The amounts in issue on the combined claim and counterclaim exceed $1 million. It would appear that the issues to be resolved are factual rather than legal. However, it is unclear what, if any, complexities there may be in resolving these issues. I am told a trial is likely to take up to two weeks. In view of the amount at stake, this is not a matter which is so obviously unfit for determination by the Supreme Court that it should be transferred to the District Court.
The costs to the parties of pursuing the actions in the Supreme or the District Court will be about the same, although the trial fees in the Supreme Court are higher. Although the District Court action is now ready to be set for trial, if this action was to be sent to the District Court, there would presumably be a substantial delay before the combined actions could be referred for trial. There is no likelihood that a trial in the District Court would be at a significantly earlier date than one in the Supreme Court.
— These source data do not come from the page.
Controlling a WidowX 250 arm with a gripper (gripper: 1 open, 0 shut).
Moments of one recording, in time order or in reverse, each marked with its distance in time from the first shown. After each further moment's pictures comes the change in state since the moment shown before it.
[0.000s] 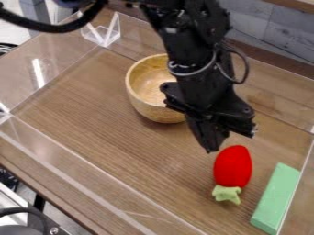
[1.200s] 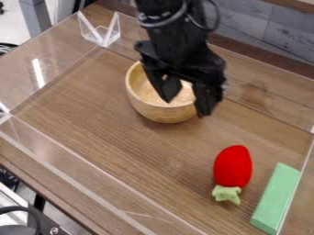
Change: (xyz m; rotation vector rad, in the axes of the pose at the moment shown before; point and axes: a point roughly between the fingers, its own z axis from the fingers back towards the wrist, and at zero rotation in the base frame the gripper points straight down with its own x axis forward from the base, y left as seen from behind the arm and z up) arm 0.012 0.033 0.039 0.044 -0.048 0.020
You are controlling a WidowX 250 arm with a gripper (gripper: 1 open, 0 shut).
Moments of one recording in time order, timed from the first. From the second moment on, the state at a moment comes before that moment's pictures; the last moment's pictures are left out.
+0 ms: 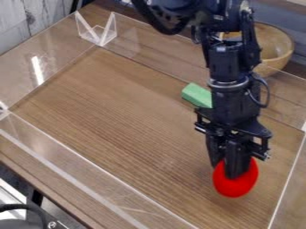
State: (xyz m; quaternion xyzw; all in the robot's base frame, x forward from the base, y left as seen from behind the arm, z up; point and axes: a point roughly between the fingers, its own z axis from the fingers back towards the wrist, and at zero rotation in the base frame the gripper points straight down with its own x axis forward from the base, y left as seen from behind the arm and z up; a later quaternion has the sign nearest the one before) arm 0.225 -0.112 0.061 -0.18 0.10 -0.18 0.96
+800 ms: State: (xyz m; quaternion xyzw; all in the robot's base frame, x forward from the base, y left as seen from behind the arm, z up) arm 0.224 -0.114 0.060 -0.18 0.10 -0.18 0.96
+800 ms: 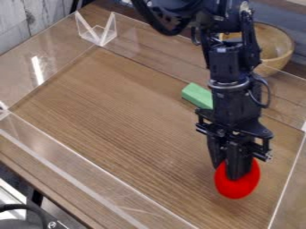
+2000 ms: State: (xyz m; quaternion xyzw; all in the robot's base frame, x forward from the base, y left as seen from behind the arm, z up) arm 0.221 -0.108 0.060 -0.20 0.11 -0.17 0.96
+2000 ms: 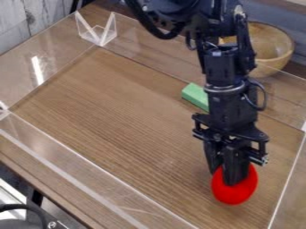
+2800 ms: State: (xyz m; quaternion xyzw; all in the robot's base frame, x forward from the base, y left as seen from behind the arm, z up) arm 0.228 -0.089 0.084 -0.21 0.07 -0.14 0.97
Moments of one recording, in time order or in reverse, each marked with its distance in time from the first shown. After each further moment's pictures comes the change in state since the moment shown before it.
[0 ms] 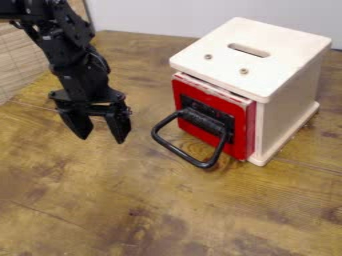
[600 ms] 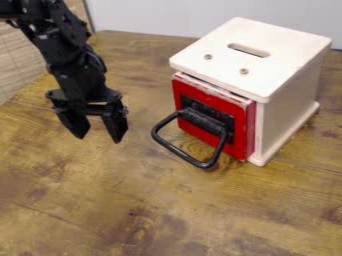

The plaintiff’s counsel referred me to the decision of Bleby J in Liddell v Southern Area Health Service,[4] but that case is of no particular assistance in exercising the discretion under s 24 of the District Court Act as to whether this action should be transferred.
[4] [2010] SASC 11.
In my view, as the plaintiff elected to institute this action in the Supreme Court, it should remain here unless good reason is shown why it should be transferred. The issues in the action in this Court are much broader than those in the District Court. The appropriate exercise of the discretion under s 24 of the District Court Act is that the District Court action should be transferred into this Court.
I have today made the following orders:
1That District Court action DCCIV-11-2136 be transferred into this Court.
2Costs of FDN5 to be the defendants’ costs.
3Fit for counsel.
4Further status hearing to be held on Wednesday, 4 April 2012 at 11.30am.